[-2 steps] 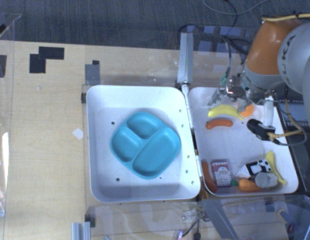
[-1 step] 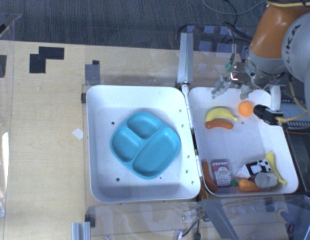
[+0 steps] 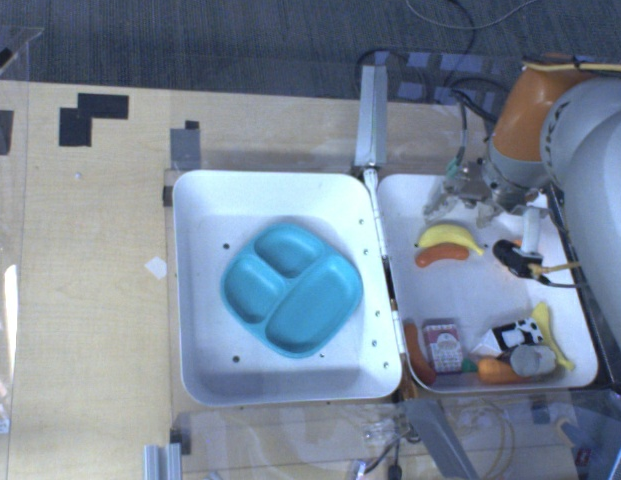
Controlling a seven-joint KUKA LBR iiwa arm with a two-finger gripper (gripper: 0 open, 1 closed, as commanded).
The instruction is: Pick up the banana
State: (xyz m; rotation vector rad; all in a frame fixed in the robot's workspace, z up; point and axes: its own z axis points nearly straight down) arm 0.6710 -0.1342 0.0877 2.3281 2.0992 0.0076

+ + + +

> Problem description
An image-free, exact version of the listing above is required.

> Response to this task
[-2 steps] 
[-1 step] 
[+0 steps] 
Controlling a seven-joint KUKA LBR iiwa arm with a two-finger gripper (gripper: 0 open, 1 closed, as commanded).
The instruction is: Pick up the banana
State: (xyz m; rotation vector rad; all in a frame fixed in the robot's workspace, z up; point and axes: its own z axis points nearly straight down) arm 0.6710 -0.1342 0.0877 2.3281 2.0992 0.0076

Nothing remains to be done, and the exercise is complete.